Photography courtesy of Tiff J. Sutton
Photography courtesy of Tiff J. Suttonunnamed-4.jpg

IN/OUT

Tiffany Sutton, Black Body Radiation

Sutton is a St. Louis–based photographer who shoots digitally and on film; she often shoots portraits of women. “She’s going on walks three times a week with her mom, and taking photos on these walks,” Laury says. “So she’s doing a lot of portraiture work of Black women, because she’s doing lots of walks and hosting Black women meetups in parks. The photos are all film photography, and she’s doing double and triple exposures, so there’s lots of movement, so you can still see beautiful plants and the scenes behind the subject.
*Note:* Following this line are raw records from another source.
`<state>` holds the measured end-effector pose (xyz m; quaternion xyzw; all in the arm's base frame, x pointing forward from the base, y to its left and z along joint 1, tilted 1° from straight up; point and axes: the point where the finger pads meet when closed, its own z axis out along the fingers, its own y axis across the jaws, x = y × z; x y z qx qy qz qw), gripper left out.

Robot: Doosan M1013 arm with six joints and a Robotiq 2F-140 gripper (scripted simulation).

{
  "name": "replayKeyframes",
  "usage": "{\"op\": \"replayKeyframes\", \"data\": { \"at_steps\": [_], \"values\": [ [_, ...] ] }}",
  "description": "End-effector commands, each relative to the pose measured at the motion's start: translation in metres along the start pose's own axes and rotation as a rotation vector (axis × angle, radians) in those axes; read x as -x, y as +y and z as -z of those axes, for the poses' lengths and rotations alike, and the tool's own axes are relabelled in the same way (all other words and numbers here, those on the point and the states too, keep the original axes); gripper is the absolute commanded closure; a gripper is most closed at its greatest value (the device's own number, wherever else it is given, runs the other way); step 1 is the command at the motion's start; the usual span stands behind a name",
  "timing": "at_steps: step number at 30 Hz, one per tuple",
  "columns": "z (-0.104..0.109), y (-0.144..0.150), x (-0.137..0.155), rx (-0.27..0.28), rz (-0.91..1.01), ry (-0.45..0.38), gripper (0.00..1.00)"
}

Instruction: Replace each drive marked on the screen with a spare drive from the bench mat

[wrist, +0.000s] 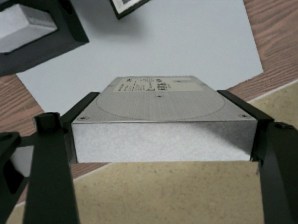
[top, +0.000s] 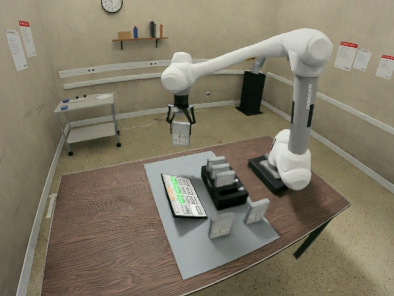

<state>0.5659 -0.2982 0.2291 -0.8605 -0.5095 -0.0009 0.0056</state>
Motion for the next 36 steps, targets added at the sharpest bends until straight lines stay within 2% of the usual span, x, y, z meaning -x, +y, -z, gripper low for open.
{"op": "replayKeyframes", "data": {
  "at_steps": [1,15,26,28,36],
  "values": [
    [0.002,-0.006,-0.012,0.001,0.011,0.000,0.90],
    [0.005,-0.038,-0.064,0.002,0.063,0.000,0.90],
    [0.007,-0.085,-0.124,0.002,0.129,0.000,0.90],
    [0.007,-0.085,-0.124,0.002,0.129,0.000,0.90],
    [0.008,-0.128,-0.165,0.002,0.183,0.000,0.90]
  ]
}}
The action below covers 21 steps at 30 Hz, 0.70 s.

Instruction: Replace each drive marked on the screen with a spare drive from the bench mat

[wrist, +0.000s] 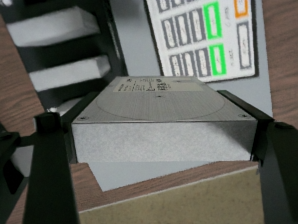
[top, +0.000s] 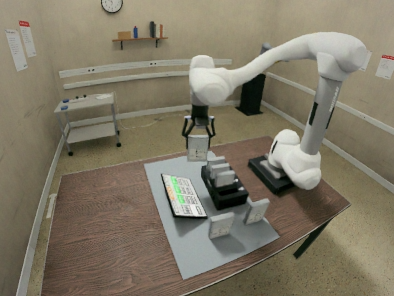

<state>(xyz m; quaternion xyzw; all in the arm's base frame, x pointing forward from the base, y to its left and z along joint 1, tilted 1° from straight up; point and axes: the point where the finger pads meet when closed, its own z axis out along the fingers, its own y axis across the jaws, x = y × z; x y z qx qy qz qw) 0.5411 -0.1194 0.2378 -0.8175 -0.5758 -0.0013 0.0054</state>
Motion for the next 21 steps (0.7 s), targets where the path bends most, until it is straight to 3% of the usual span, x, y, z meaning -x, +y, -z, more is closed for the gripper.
{"op": "replayKeyframes", "data": {
  "at_steps": [1,21],
  "values": [
    [0.001,-0.021,-0.028,0.002,0.031,0.000,0.90],
    [-0.003,-0.104,-0.104,0.001,0.140,0.000,0.90]
  ]
}}
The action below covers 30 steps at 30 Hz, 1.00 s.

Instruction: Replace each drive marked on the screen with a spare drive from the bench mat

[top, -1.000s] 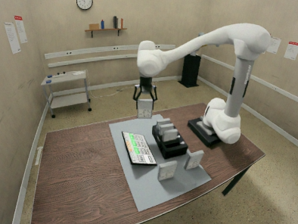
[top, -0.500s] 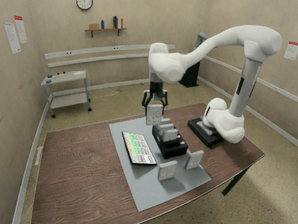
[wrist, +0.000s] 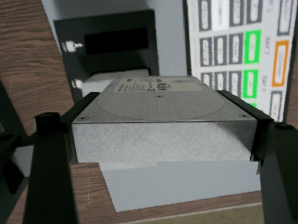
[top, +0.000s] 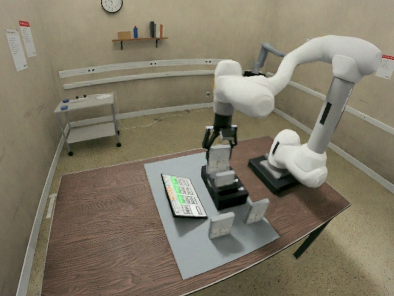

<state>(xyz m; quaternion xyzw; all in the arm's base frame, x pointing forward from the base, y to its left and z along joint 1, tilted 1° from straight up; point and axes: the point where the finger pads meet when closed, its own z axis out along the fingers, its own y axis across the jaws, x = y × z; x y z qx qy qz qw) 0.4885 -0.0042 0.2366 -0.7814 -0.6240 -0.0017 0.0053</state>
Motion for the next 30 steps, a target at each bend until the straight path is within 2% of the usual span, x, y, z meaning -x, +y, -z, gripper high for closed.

I think it will really reflect the venue where she’s showing.” 

SLOT LOT

Kelly Jimenez, DesMotivaciones

Usually, Jiminez works with her partner, Alejandro Franco, making stained-glass windows out of single-use plastics. “But she’s also doing her own stuff,” Laury says. “She just finished this stop-motion video. You can tell she spent forever on it—it’s insane and it’s beautiful. There’s a woman at her kitchen table with her head down. And then she pops up, and it’s psychedelic, and there are these butterflies all over the place. She eats the butterflies, and once they hit her stomach, she starts dancing. The projection will face Slot Lot—where all the butterflies congregate anyway.” 

PLAQUE STOREFRONT

Visuals by Kevin Harris

“We’ve never approached curation from a storefront perspective,” Gondolfi says. “But COVID pushed us to truly have a window display, not unlike an orthodox traditional storefront. I grew up in a small town, and there was a store called Fegnolio Electric on Main Street. He had a big console television in that window. And he’d have it on during Christmastime. He had a gorgeous white artificial tree with red balls. As a kid, sometimes I remember seeing Monday Night Football—it would come on at 7 o’clock in that storefront window.” Harris’ video work is often abstract, and a far shout from Monday Night Football, but often incorporates vintage and analog equipment that would be right in line with a 1970s small-town storefront. 

STNDRD

RL Tillman, Union Down

STNDRD, curated by local artist Sage Dawson, is the simplest of outdoor venues: it’s a flagpole. Flying through October 31 is a pair of star-spangled pants “once seen covering the hide of a President’s golfing companion. Hung from a flagpole, they present a signal of dire distress, a lament for a country allowed to fall free, a living thing destroyed in an undignified way.” 

PILOT PLOT 

Permanent native plant installation

Carl says the native plants in this garden are constantly changing—the “fourth flush” of fall blooms will have lots of purple, yellow, and white. Located on the same site as STNDRD, it’s a rainwater garden built with collaboration between G-CADD, Madison County Transit, Madison County, Granite City, and the U.S. Steel Foundation. 

Re-opening G-CADD: Exhibition #24 opens 4–10 p.m. Saturday, October 17 and runs through Saturday, December 4. Masks are required. To ensure social distancing and occupancy limits, you must reserve a ticket (available at gcadd.org) for a 30-minute slot inside the galleries, with a 10-person limit. The campus is also open Saturday from 1–4 p.m., and by appointment (email [email protected]).